A liver biopsy can provide a definitive diagnosis, but is not always done, due to the increased chance of bleeding in acute fatty liver of pregnancy. Often testing will be done to exclude more common conditions that present similarly, including viral hepatitis, pre-eclampsia, HELLP syndrome, intrahepatic cholestasis of pregnancy, and autoimmune hepatitis.

===Pathology===
If a liver biopsy is needed for diagnosis of the condition, the mother should be appropriately stabilized and treated to reduce bleeding-related complications. The diagnosis can be made by a frozen section (as opposed to a specimen in formalin) that is stained with the Oil red O stain, which shows microvesicular steatosis (or small collections of fat within the liver cells). The microvesicular steatosis usually spares zone one of the liver, which is the area closest to the hepatic artery. On the regular trichrome stain, the liver cell cytoplasm shows a foamy appearance due to the prominence of fat. Necrosis is rarely seen. The diagnosis can be enhanced by electron microscopy, which can be used to confirm the presence of microvesicular steatosis, and specifically the presence of megamitochondria and paracrystalline inclusions. Liver diseases with similar appearances include Reye's syndrome, drug-induced hepatitis from agents with mitochondrial toxicity, including nucleoside reverse transcriptase inhibitors used to treat HIV, and a rare condition known as Jamaican vomiting sickness which is caused by the eating of the unripened Ackee fruit.

==Treatment==
Acute fatty liver of pregnancy is best treated in a centre with expertise in hepatology, high-risk obstetrics, maternal-fetal medicine, and neonatology. Physicians who treat this condition will often consult with experts in liver transplantation in severe cases. Admission to the intensive care unit is recommended.

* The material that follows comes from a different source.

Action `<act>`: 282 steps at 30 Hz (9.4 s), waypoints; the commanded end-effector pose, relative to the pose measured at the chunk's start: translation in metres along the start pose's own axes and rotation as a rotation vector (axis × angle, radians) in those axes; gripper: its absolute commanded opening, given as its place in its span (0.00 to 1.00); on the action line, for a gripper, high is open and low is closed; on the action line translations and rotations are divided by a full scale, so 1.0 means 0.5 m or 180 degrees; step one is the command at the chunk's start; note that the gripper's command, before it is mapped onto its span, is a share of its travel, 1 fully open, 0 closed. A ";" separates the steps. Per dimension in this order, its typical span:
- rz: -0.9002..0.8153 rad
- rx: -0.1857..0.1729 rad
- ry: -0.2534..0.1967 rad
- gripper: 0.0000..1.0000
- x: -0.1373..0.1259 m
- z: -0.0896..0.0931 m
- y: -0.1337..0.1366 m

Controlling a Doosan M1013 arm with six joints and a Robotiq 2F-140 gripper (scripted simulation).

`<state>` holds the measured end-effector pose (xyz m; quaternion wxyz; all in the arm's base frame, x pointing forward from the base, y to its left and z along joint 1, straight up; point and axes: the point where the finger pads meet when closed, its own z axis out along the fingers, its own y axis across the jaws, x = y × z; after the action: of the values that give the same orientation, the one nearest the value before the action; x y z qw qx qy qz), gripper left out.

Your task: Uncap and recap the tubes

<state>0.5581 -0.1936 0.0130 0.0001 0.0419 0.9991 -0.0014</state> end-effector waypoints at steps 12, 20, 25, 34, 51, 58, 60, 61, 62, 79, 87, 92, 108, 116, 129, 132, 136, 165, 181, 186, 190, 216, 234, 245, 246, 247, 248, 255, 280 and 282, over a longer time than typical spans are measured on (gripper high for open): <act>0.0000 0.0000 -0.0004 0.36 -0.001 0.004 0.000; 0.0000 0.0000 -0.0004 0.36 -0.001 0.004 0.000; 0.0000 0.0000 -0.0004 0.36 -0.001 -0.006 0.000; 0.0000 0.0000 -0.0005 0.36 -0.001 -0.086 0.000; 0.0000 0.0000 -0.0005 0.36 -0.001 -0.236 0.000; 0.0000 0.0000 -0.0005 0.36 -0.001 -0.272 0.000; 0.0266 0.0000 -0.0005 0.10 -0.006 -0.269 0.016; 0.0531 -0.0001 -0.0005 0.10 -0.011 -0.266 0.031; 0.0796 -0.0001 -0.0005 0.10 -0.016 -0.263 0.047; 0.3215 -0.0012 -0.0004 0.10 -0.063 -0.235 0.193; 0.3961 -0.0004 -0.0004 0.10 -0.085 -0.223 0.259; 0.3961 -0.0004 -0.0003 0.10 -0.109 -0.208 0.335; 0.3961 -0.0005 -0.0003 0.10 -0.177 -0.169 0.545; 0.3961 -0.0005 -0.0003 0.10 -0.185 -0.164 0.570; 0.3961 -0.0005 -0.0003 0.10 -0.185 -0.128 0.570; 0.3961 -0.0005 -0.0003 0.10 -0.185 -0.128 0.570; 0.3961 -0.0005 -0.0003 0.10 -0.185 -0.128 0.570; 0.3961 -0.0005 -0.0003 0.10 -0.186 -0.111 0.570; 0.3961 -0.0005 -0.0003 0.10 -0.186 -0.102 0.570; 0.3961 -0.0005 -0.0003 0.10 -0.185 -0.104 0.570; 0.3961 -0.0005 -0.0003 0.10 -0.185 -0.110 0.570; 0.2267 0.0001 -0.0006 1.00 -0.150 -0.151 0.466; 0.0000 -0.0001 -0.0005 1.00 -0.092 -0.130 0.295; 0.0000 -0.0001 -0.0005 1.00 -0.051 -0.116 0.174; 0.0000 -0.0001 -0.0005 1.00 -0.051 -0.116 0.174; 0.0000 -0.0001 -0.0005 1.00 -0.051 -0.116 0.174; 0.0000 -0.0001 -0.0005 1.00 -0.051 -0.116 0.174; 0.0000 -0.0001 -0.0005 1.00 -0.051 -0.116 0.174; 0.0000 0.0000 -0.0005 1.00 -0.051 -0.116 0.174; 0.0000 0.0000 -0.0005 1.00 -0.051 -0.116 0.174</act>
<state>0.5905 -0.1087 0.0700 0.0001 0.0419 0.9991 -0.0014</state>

Initial treatment involves supportive management with intravenous fluids, intravenous glucose, and blood products, including fresh frozen plasma and cryoprecipitate to correct DIC. The foetus should be monitored with cardiotocography. After the mother is stabilized, arrangements are usually made for delivery. This may occur vaginally, but, in cases of severe bleeding or compromise of the mother's status, a caesarian section may be needed. Often, AFLP is not diagnosed until the mother and baby are in trouble, so it is most likely that an emergency C-section is needed.

The complications of acute fatty liver of pregnancy may require treatment after delivery, especially if pancreatitis occurs. Liver transplantation is rarely required for treatment of the condition, but may be needed for mothers with severe DIC, those with rupture of the liver, or those with severe encephalopathy.

==Epidemiology==
Acute fatty liver of pregnancy is a rare condition and occurs in approximately one in 7,000 to one in 15,000 pregnancies. The mortality from acute fatty liver of pregnancy has been reduced significantly to 18% and is now related primarily to complications, particularly DIC (Disseminated Intravascular Coagulation) and infections. After delivery, most mothers do well, as the stimulus for fatty acid overload is removed. The disease can recur in future pregnancies, with a calculated genetic chance of 25%; the actual rate is lower, however. Mortality of the foetus has also diminished significantly, but remains 23%, and may be related to the need for premature delivery.

==History==
The disease was first described in 1940 by H. L. Sheehan as an "acute yellow atrophy" of the liver, then thought to be related to delayed chloroform poisoning.